**Your assignment:** Word for word, restate the lines from the start of the data below through the line containing "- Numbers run".

** Opening Exercise input block **

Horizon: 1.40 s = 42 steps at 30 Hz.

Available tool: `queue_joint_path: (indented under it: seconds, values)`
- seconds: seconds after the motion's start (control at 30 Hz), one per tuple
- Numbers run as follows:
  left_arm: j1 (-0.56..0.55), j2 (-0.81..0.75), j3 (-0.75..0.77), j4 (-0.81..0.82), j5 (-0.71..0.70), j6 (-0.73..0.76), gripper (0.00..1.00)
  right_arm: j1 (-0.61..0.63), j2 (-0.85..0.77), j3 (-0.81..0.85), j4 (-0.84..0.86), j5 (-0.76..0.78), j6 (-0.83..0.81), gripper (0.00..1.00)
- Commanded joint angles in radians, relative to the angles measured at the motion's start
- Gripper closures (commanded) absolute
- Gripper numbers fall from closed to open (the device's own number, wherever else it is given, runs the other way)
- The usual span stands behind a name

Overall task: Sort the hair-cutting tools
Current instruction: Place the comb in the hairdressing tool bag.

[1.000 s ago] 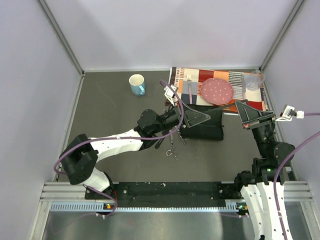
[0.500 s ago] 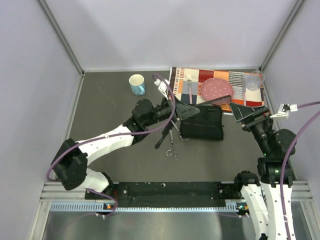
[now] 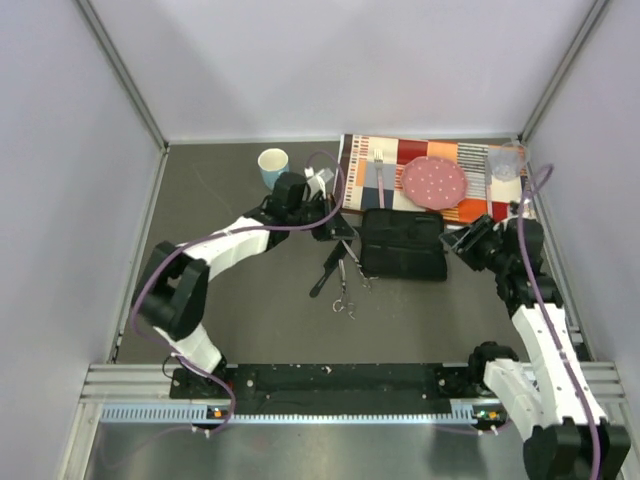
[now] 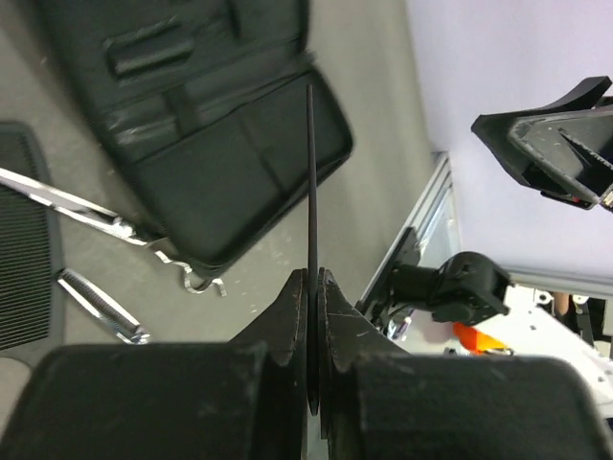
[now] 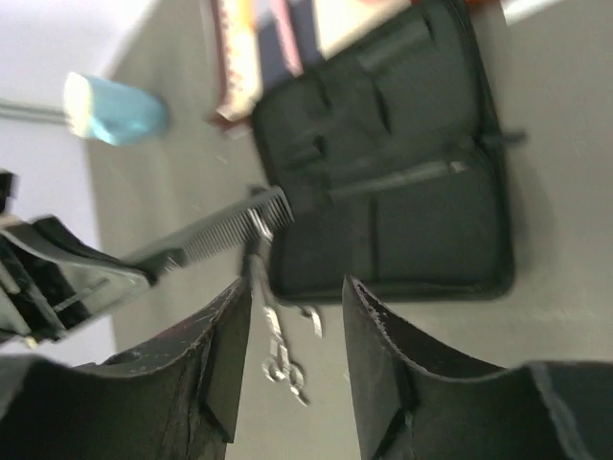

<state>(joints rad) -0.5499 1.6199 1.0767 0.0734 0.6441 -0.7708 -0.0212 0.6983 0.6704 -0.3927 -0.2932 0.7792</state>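
My left gripper [image 4: 311,273] is shut on the flat black comb [image 4: 310,172], seen edge-on here. In the right wrist view the comb [image 5: 220,235] reaches from that gripper to the case's corner. From above, the left gripper [image 3: 336,227] hovers just left of the open black case [image 3: 403,245]. Two silver scissors [image 3: 345,292] and the slim black handled comb [image 3: 326,271] lie on the table in front of it. My right gripper [image 3: 460,243] hangs by the case's right edge, and its fingers [image 5: 297,287] are open with nothing between them.
A striped placemat [image 3: 470,155] at the back right carries a pink plate [image 3: 433,182], a fork [image 3: 380,180] and a clear cup [image 3: 505,162]. A blue mug [image 3: 273,167] stands at the back left. Walls close in the table on both sides.
The comb passed from the right gripper to the left, which shut on it and drew it leftward. The right gripper let go, opened and dropped beside the case.
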Motion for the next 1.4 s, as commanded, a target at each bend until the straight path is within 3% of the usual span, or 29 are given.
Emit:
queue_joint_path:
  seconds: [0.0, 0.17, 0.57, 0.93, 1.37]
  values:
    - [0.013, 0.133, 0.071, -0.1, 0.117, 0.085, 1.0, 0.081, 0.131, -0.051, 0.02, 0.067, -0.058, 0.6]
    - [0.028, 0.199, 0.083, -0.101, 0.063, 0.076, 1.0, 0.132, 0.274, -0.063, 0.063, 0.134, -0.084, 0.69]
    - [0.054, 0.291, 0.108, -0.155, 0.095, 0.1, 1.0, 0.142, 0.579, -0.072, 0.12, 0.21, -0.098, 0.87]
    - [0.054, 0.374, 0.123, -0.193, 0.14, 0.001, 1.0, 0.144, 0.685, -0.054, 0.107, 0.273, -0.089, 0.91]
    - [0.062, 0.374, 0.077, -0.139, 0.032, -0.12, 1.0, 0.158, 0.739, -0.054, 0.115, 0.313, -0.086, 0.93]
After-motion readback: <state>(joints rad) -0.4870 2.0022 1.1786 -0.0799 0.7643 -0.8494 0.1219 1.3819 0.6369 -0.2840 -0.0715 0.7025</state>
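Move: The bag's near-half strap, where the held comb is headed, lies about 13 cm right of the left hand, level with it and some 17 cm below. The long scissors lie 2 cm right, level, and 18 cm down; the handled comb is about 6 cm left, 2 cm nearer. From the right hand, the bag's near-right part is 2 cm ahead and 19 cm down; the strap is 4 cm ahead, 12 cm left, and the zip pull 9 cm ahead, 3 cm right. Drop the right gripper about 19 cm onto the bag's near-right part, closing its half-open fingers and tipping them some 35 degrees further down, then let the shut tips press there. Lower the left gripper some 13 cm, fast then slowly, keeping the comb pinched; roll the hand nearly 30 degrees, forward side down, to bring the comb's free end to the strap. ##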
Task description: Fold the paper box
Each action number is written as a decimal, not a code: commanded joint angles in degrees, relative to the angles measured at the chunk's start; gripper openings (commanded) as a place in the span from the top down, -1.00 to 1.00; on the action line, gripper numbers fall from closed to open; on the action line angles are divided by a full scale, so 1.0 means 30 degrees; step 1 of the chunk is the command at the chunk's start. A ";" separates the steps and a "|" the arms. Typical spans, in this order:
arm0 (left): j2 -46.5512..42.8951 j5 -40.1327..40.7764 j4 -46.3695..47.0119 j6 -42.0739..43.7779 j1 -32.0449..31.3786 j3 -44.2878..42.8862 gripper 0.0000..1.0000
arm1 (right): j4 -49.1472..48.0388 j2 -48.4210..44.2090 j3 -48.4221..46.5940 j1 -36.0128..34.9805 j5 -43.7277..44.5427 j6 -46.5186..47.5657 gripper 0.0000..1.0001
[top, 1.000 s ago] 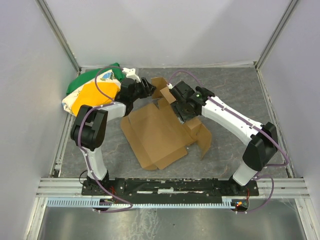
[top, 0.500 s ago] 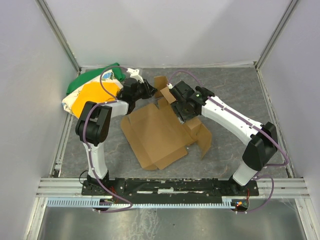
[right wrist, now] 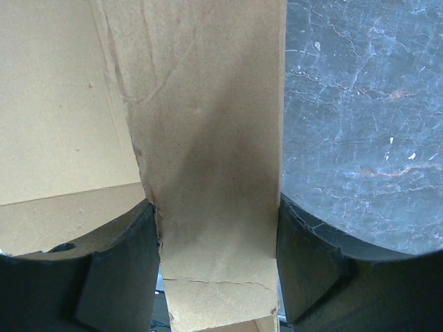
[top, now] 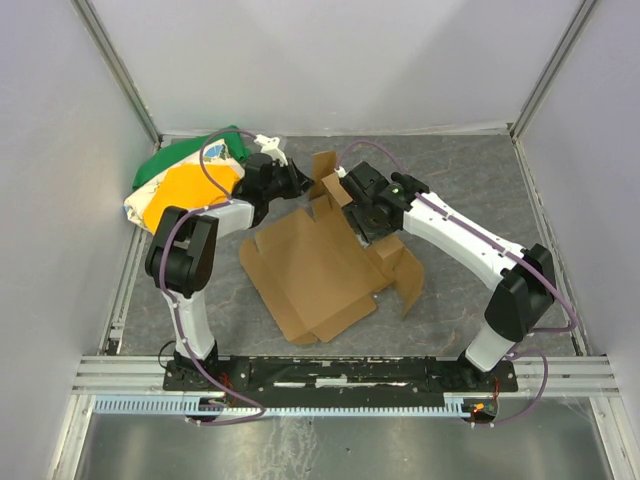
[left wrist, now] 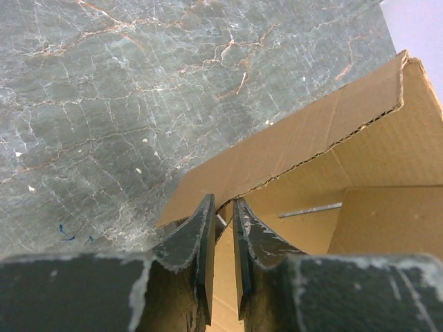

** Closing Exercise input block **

**Task output:**
Horizon: 1.40 s = 42 steps at 30 Hz.

Available tool: `queue_joint_path: (indented under it: seconds, values)`
- seconds: seconds after the motion's start (control at 30 Hz), one per tuple
- Numbers run as follows:

The submitted response is complete.